WORK ORDER → The answer must consist solely of the lines below starting at the one containing "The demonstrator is" and ending at the one containing "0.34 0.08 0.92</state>", repeated exactly, with both ends included and all pictures omitted.

BEGIN TASK MATERIAL

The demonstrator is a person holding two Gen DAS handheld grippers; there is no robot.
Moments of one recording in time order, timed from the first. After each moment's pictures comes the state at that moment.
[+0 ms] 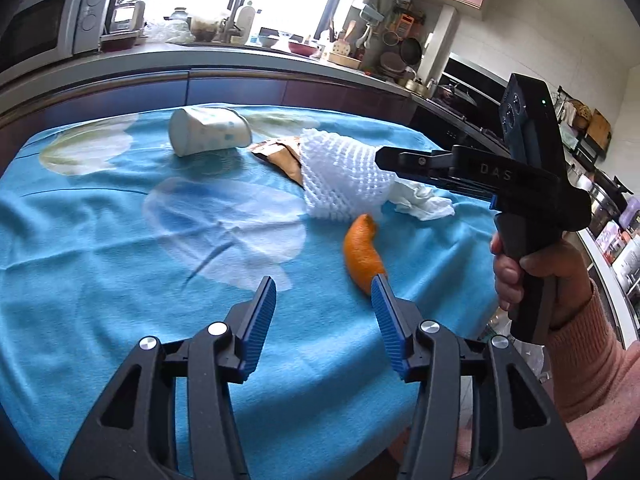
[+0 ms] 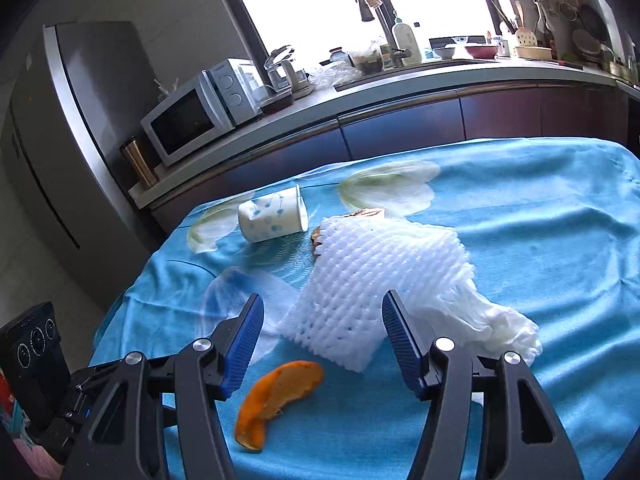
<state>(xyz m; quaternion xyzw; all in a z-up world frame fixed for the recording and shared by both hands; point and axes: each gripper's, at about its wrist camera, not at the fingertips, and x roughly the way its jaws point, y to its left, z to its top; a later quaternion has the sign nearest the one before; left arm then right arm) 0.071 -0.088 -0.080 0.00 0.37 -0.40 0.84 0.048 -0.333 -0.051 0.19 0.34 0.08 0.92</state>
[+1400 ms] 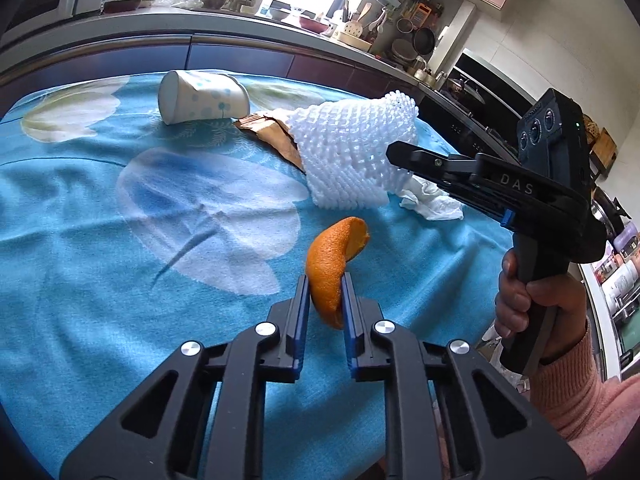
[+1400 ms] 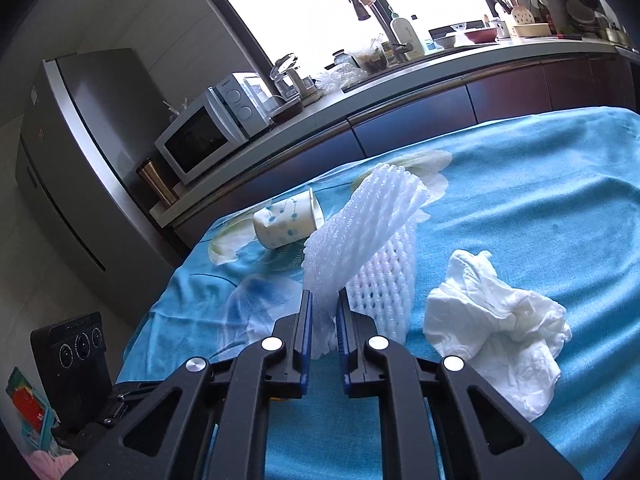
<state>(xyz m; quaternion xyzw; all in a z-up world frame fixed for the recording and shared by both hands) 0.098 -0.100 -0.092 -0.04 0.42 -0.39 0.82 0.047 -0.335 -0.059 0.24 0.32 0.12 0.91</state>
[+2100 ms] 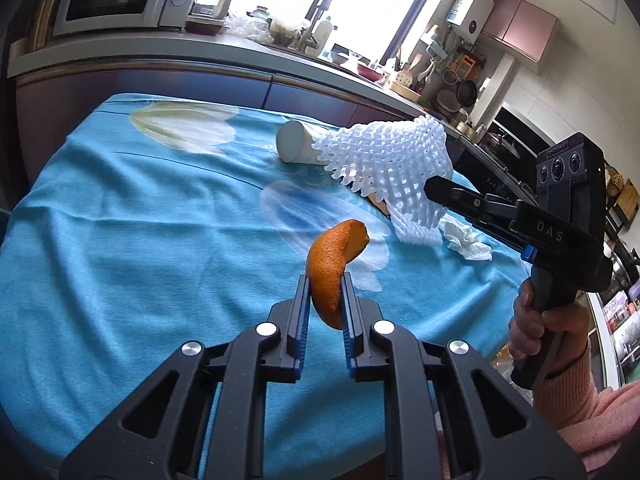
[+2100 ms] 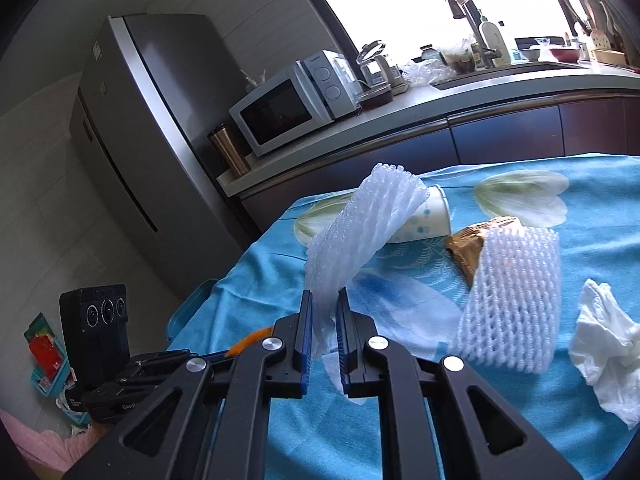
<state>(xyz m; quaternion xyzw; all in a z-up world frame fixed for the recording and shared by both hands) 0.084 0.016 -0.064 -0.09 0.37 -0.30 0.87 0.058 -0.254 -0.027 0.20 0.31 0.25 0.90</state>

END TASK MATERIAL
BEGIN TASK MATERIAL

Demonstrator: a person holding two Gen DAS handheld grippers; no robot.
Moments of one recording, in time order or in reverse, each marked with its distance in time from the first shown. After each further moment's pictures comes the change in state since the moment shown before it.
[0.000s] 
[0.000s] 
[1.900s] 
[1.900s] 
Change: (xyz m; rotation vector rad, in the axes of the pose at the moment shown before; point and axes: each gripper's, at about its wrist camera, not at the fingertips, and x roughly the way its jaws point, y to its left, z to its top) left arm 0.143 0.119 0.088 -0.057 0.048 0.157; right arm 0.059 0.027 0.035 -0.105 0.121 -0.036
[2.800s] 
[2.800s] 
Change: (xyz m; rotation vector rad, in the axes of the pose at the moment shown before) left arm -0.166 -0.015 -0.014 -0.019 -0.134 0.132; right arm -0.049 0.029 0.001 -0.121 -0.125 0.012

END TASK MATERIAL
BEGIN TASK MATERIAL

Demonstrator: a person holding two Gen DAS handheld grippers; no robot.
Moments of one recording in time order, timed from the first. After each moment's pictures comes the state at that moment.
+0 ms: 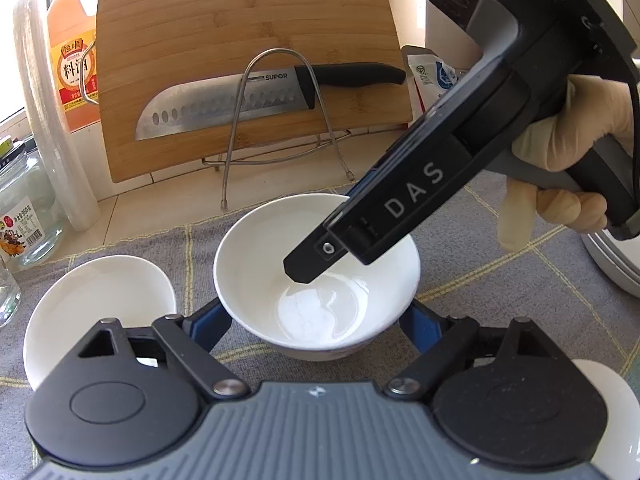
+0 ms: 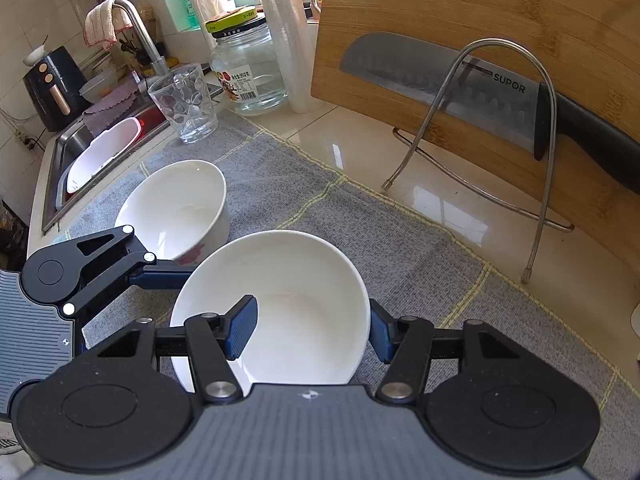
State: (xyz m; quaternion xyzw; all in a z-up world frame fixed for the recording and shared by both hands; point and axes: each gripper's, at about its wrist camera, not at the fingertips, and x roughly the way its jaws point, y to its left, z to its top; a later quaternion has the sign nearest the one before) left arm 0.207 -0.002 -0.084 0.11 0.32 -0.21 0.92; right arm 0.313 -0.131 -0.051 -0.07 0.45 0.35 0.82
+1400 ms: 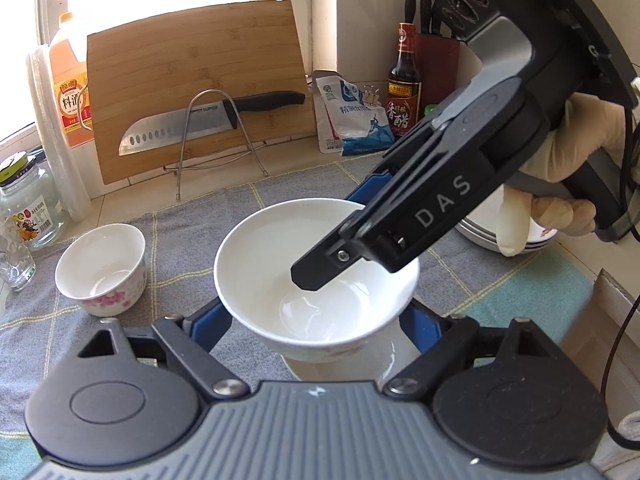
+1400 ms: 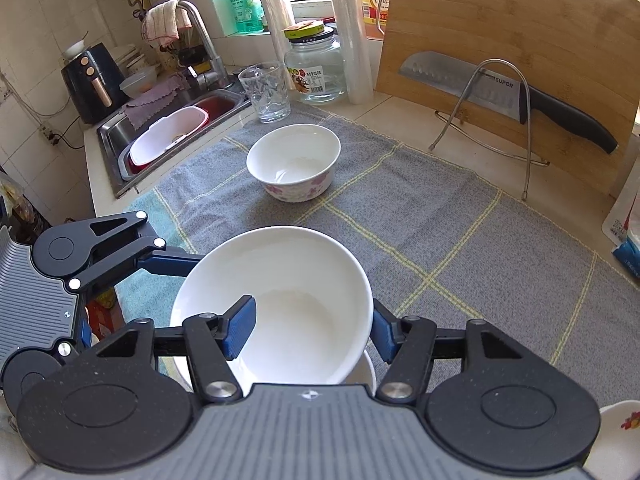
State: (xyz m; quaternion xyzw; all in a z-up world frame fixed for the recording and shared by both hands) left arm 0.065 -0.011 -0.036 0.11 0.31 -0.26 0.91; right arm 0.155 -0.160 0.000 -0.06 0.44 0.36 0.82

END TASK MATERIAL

OUTPUT FOR THIS TASK →
The demonstrator is a person holding two Gen DAS handheld grippers; there is no robot.
Moments of one recording in time order, timed from the first. After each moment's pictures comes the state at that moment.
[+0 ms] 
[+0 ms] 
<state>(xyz m; quaternion xyzw; all in a z-up world frame fixed for the recording and shared by both hands; point and axes: each gripper's, at about its wrist camera, not at the fingertips, and x roughly the way its jaws point, y to its left, z to its top; a later quaternion has the sign nearest the one before; left arm then right arm) 0.071 -0.088 -0.080 0.00 0.37 -0.40 0.84 0.048 -0.333 -0.051 0.19 0.34 0.08 0.92</state>

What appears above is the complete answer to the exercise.